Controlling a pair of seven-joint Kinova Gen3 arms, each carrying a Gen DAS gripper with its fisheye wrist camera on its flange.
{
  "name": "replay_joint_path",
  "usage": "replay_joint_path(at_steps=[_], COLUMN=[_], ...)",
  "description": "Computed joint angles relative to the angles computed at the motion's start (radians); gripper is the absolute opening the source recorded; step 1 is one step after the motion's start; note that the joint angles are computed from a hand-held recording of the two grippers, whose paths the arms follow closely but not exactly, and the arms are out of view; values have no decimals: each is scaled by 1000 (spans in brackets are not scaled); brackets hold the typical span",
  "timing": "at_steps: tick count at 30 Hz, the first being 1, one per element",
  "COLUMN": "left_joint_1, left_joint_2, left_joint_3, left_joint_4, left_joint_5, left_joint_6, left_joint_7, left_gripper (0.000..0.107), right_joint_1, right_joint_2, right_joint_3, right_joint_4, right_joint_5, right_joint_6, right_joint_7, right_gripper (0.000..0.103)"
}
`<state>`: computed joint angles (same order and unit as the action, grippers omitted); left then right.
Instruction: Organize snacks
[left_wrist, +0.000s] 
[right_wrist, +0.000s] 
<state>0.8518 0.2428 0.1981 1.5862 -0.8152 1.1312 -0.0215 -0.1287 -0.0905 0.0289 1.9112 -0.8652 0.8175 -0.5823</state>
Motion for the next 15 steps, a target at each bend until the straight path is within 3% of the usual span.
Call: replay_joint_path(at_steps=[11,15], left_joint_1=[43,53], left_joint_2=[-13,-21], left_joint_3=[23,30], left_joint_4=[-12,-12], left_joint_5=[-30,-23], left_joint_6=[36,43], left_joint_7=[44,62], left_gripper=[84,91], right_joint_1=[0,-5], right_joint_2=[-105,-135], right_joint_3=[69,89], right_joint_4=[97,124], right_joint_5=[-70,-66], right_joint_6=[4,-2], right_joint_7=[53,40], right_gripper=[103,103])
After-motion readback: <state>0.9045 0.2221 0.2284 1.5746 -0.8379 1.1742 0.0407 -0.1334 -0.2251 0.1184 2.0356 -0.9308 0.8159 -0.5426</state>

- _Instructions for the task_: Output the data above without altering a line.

- _Answer to the problem_:
Controlling a pair of seven-joint Kinova Gen3 arms, each carrying a Gen DAS gripper with its fisheye wrist camera on its flange.
{
  "name": "replay_joint_path",
  "usage": "replay_joint_path(at_steps=[_], COLUMN=[_], ...)",
  "description": "Computed joint angles relative to the angles computed at the motion's start (radians); gripper is the absolute opening the source recorded; step 1 is one step after the motion's start; note that the joint angles are computed from a hand-held recording of the two grippers, whose paths the arms follow closely but not exactly, and the arms are out of view; values have no decimals: each is scaled by 1000 (spans in brackets are not scaled); brackets hold the typical span",
  "timing": "at_steps: tick count at 30 Hz, the first being 1, one per element",
  "COLUMN": "left_joint_1, left_joint_2, left_joint_3, left_joint_4, left_joint_5, left_joint_6, left_joint_7, left_gripper (0.000..0.107), right_joint_1, right_joint_2, right_joint_3, right_joint_4, right_joint_5, right_joint_6, right_joint_7, right_gripper (0.000..0.103)"
}
`<state>`: computed joint angles (same order and unit as the action, grippers omitted); left then right.
Instruction: Organize snacks
[left_wrist, +0.000s] 
[right_wrist, +0.000s] 
<state>0.8518 0.2428 0.1981 1.5862 -0.8152 1.1312 -0.0215 -0.1287 -0.0905 0.0289 1.9112 -0.8652 0.8175 -0.5823</state>
Motion for the next 15 steps, a target at each bend until the straight path is within 3% of the usual span.
Call: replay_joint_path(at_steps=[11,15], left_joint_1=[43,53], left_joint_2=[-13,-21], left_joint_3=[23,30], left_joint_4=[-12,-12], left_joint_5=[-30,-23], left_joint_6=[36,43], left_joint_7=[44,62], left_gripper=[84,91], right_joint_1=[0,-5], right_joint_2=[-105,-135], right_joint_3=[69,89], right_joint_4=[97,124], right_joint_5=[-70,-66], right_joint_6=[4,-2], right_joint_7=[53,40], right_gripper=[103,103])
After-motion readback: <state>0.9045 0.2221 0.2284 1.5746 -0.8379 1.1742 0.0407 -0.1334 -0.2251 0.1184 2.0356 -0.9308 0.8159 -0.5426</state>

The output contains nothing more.